Was den Jungs ihr „Dragon Ball“, wo sich der kleine Son-Goku und das Mädchen Bulma auf die Suche nach den sieben sagenumwobenen Dragon Balls machen, war den Mädchen „Sailor Moon“: textlastiger und alltagsnäher, Schule und Liebe, nicht von einem pädagogisch wertvollen Standpunkt, sondern aus ihrer Sicht der pubertären Betroffenheit. Die Auflagen schnellten in die Höhe, und plötzlich gab es jeden Monat neue Serien.

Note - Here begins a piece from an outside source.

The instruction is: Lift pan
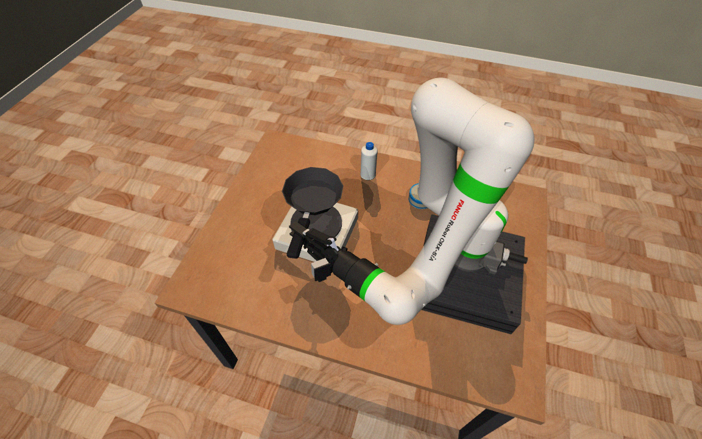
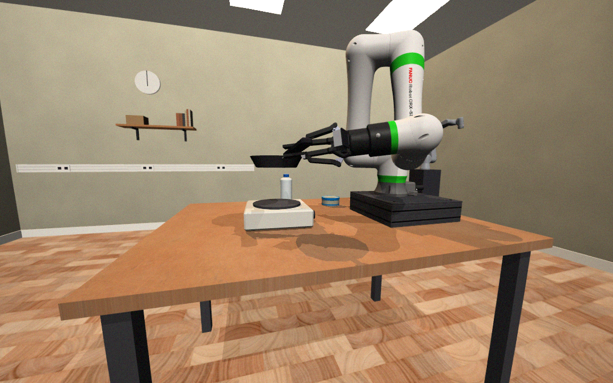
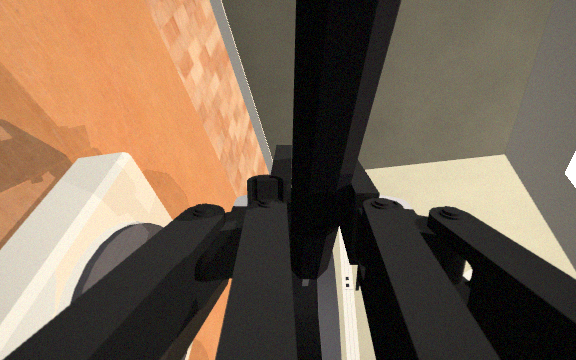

Immer mehr Titel finden den Weg zu uns

Im Sog des Erfolgs fanden und finden auch immer mehr Titel einen Weg, die eine ganz andere, erwachsene Seite Japans zeigten: Mit viel Zeit und Gespür für‘s Detail werden Geschichten erzählt, die man fast hören, riechen und schmecken kann. Ob Jiro Taniguchi, Osamu Tezuka oder Naoki Urasawa – sie haben Werke geschaffen, die nicht nur die Comicwelt nachhaltig geprägt haben. Von den aktuellen Neuerscheinungen ist „Chiisakobee“ von Minetaro Mochizuki das beeindruckendste Beispiel, die Adaption eines Romans von Shugoro Yamamoto. Die steifen Zeichnungen erinnern an Daniel Clowes, die Story jedoch ist viel mehr dem Alltag und den Abgründen darunter gewidmet. Die Figuren sind durchweg wunderbar menschlich und agieren überraschend, und auch wenn sich Dinge anbahnen, kann man sich doch nie sicher sein, ob tatsächlich etwas passiert. Das Wesentliche ist hier nicht der Plot, sondern das Personal und seine Entwicklung. (Carlsen Verlag, bislang zwei Bände)

Klar, dass so ein Boom auch stagniert. Doch im Gegensatz zu anderen Trends, die schließlich versanden, haben sich Manga schon lange fest etabliert, als weiteres Segment des Buchmarktes. Und: als wahre Bereicherung!